I don't think I'm alone in disliking the idea that God might bring grief and adversity into my life. I would rather think that my sufferings are the work of the Evil One, or that I brought my troubles on myself through rejecting the Light and embracing the Dark. And, I think, both these things are true. There are Dark Powers in the world. Job's story makes a lot of sense to me—my faith being tested by outside forces of Darkness and God allowing me the free choice about how I respond in adversity. And then there's the fact that I do make wrong choices without any outside help at all, thank you very much, and I sin again and again. I stray from the Divine, over and over. I get myself in trouble, and—all too often—I think I can work it out without help from the people around me, and without God's help.
I believe God's nature is Love, and it's awfully hard for me to reconcile God's loving nature and the thought that God might hurt me, or allow me to be hurt. But there's that line from Psalms: "Let the bones you have broken rejoice." Some commentators on this passage refer to a practice of ancient shepherds deliberately breaking a straying lamb's leg. Sounds cruel to me. But sheep are not meant to stray...keeping close to the shepherd preserves them from their natural enemies. If a lamb strays again and again, it's in danger of being overwhelmed by the forces against it and it's also going against its God-given, sheep-like nature. The thought that the shepherd might deliberately keep the lamb from straying starts to make some sense. A lamb healing from a broken leg has to depend on the shepherd. The shepherd must carry the lamb until it is healed. The shepherd brings the lamb food and water until it's healed. The lamb and the shepherd would bond during this time, and when the lamb is healed, I can't help but imagine the lamb's natural inclination to stick close to the shepherd is strengthened, and it's not as likely to put itself in danger from forces that wish to devour it.
Well, that makes sense to me. But can I embrace the thought of a God, a loving shepherd, who would hobble me, or metaphorically break my leg, to keep me closer to him when I start to stray? Would God give me a problem to make me more dependent on him, to help me learn to rely entirely on him, to bring me closer and to help keep me closer to the Divine? I think of sheep as stupid—don't you?—and yet in both Old and New Testaments, the metaphor of God as Shepherd and people as sheep comes up again and again.
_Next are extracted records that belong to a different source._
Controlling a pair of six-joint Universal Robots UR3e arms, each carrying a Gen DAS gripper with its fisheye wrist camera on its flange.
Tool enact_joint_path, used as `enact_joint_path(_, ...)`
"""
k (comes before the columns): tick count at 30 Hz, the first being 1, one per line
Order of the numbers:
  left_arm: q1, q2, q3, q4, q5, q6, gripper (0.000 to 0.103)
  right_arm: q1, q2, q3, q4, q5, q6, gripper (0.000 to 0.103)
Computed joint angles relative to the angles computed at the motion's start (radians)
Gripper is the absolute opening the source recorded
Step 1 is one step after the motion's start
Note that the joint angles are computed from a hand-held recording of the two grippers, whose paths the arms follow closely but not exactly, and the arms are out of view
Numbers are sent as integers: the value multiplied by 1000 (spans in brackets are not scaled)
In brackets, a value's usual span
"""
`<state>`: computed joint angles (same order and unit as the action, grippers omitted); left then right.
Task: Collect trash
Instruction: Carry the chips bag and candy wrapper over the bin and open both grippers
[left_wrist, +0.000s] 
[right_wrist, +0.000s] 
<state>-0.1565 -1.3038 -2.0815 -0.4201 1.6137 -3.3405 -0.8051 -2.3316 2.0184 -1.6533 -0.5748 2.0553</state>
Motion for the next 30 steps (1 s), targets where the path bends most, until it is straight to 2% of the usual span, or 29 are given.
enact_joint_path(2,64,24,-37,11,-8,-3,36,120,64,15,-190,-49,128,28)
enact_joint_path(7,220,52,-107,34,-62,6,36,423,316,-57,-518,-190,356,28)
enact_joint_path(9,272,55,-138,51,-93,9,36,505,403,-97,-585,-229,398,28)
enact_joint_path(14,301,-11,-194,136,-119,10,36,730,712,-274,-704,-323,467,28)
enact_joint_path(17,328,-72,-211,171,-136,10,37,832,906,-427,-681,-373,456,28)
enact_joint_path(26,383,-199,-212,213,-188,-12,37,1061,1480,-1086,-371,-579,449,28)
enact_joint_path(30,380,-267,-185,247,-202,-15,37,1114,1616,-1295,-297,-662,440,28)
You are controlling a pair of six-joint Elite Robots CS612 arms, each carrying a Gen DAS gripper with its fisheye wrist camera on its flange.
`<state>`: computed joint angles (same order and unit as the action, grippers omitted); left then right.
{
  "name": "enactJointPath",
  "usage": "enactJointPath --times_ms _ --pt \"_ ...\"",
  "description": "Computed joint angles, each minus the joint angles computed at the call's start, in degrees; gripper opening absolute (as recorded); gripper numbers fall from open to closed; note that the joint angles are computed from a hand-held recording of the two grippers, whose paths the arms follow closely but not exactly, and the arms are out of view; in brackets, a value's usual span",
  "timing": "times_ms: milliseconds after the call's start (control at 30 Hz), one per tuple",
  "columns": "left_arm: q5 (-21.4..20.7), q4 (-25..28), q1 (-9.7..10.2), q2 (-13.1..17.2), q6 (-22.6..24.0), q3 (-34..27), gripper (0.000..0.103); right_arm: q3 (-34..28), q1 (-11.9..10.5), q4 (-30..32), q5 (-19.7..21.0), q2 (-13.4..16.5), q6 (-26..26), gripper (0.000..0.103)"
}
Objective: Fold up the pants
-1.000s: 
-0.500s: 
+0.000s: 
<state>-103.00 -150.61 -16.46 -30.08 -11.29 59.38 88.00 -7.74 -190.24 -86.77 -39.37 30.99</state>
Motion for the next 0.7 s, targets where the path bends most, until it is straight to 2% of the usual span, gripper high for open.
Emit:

I really don't want to see myself as a sheep; I rebel against the notion. But isn't that how I get myself into trouble, time and again? And how about all the times when I am just not paying attention, when I wander off the Path because I'm not thinking about what I'm doing or—as we say in my family—"Look, something shiny!" and I leave the Path to go investigate? I have to actively fight the feeling that I can handle just about anything that comes my way. If I must see myself as a sheep, I'd like to see myself as a smart, fierce sheep, which is pretty funny when you think about it. Smart, fierce, independent sheep, if they even exist, wouldn't last long in a world full of things with fangs and claws. When I suffer the delusion that I'm the smartest, baddest sheep in the flock, I tend to venture into dangerous territory, and I suffer pain—every time—as a result. More importantly, I stray from the Shepherd and it's often hard to find my way back."